- **REQUIRED WORK**
The answer should be one number only, namely how many lines of the records hold the word "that".

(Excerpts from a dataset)
....

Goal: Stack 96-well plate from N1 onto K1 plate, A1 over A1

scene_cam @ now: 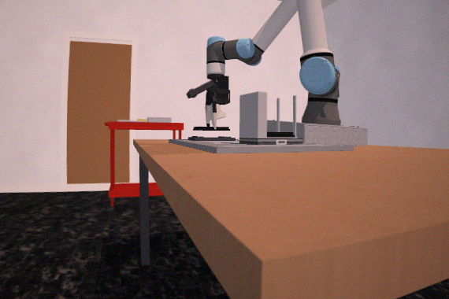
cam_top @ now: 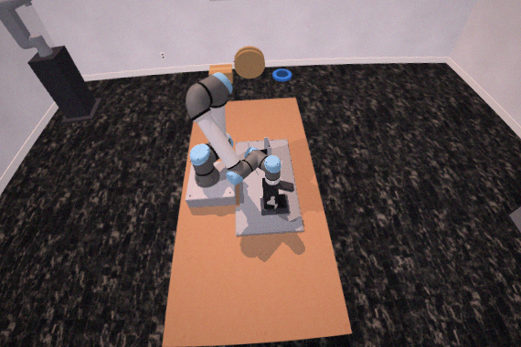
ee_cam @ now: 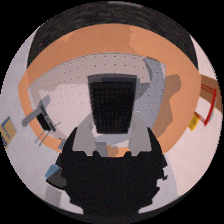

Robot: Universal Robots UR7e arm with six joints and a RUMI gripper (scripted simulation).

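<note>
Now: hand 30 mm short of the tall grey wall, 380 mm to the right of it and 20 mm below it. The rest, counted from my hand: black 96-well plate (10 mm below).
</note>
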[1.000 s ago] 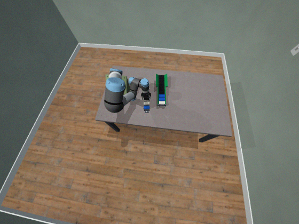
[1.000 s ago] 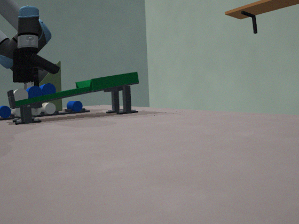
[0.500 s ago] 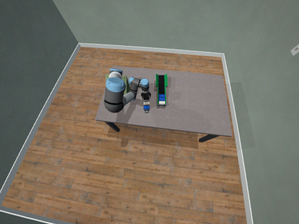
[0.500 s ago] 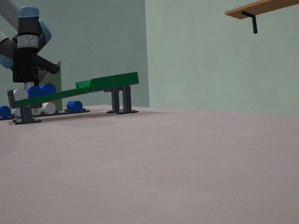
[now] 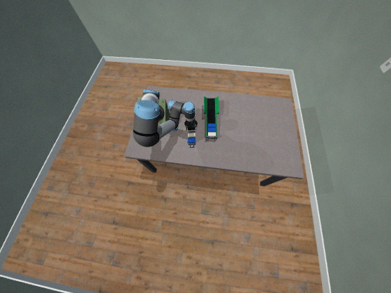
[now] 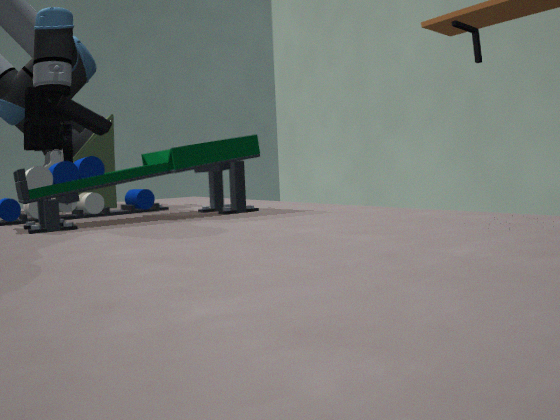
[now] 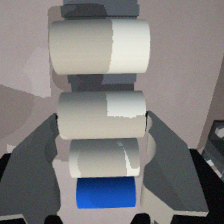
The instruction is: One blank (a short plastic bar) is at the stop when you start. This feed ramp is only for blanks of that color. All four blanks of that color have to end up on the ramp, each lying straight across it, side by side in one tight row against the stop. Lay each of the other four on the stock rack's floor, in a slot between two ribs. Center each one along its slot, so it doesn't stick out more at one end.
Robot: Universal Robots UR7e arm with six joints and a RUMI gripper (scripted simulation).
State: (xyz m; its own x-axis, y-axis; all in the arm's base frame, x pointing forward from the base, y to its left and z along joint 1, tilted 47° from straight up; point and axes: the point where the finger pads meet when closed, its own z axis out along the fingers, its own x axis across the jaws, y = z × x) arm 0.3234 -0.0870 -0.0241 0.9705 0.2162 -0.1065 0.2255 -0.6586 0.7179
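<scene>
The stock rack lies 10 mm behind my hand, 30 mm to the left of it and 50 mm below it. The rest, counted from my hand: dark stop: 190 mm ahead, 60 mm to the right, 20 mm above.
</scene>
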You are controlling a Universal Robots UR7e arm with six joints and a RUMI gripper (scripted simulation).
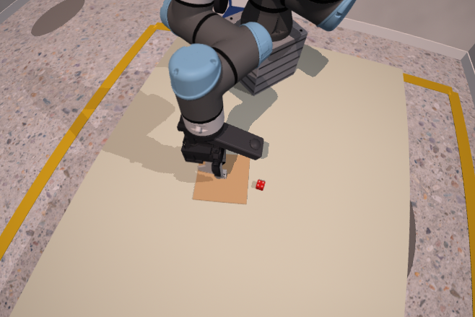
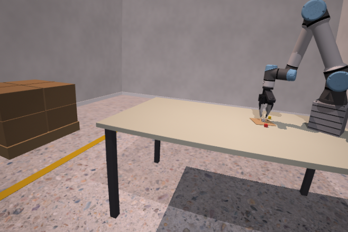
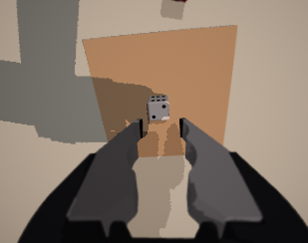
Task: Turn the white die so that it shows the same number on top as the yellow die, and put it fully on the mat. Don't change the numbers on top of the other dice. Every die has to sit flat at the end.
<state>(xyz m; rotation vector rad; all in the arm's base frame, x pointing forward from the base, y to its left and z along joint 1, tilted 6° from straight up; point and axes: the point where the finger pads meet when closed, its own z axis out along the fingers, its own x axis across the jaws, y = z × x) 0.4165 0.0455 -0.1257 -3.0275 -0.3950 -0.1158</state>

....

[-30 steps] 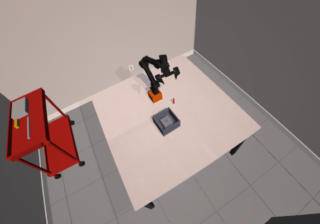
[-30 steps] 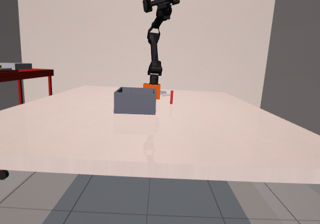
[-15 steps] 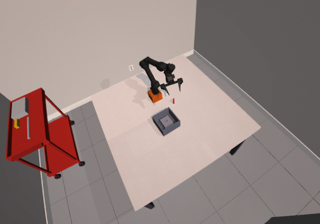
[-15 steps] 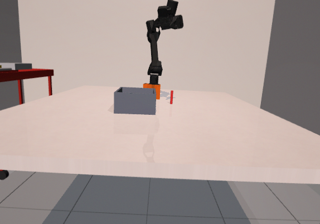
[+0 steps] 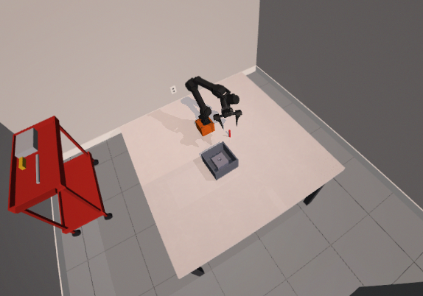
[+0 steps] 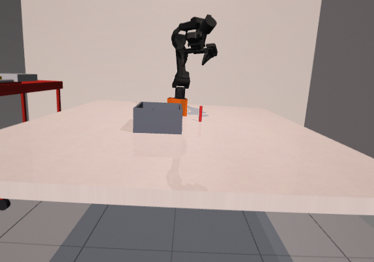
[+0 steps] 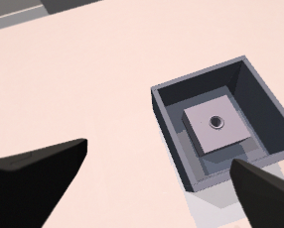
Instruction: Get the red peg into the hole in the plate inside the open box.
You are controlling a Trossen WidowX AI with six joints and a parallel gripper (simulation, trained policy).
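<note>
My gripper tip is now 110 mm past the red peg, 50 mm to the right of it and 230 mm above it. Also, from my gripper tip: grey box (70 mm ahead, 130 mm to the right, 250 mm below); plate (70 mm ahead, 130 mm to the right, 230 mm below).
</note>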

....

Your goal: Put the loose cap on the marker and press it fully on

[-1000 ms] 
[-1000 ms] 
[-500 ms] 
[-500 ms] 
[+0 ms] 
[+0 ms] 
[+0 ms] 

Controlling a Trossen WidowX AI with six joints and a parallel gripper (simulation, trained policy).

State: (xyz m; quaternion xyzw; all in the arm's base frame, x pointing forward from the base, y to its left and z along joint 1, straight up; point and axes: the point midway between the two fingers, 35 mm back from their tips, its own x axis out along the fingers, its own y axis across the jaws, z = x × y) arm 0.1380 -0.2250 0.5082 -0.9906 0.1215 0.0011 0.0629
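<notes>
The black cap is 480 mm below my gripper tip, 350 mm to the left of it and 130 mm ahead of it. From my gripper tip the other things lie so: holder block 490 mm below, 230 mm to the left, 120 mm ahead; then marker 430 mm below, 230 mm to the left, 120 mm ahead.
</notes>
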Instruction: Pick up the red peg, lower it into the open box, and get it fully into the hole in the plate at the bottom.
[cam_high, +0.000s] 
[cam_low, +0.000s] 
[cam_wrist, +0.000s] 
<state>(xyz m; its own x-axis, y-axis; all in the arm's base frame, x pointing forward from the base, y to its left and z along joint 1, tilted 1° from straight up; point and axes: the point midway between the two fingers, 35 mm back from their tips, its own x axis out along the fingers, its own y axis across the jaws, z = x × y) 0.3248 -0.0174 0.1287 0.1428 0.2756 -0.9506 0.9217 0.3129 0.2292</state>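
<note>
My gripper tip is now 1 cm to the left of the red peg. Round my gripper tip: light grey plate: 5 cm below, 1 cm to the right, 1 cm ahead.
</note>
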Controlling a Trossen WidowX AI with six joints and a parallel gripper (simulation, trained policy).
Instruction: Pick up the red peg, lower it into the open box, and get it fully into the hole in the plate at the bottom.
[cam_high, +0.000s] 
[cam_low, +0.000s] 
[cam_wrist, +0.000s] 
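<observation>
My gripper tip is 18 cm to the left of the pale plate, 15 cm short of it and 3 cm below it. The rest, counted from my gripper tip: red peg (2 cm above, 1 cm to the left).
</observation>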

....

- **ANSWER BOX**
2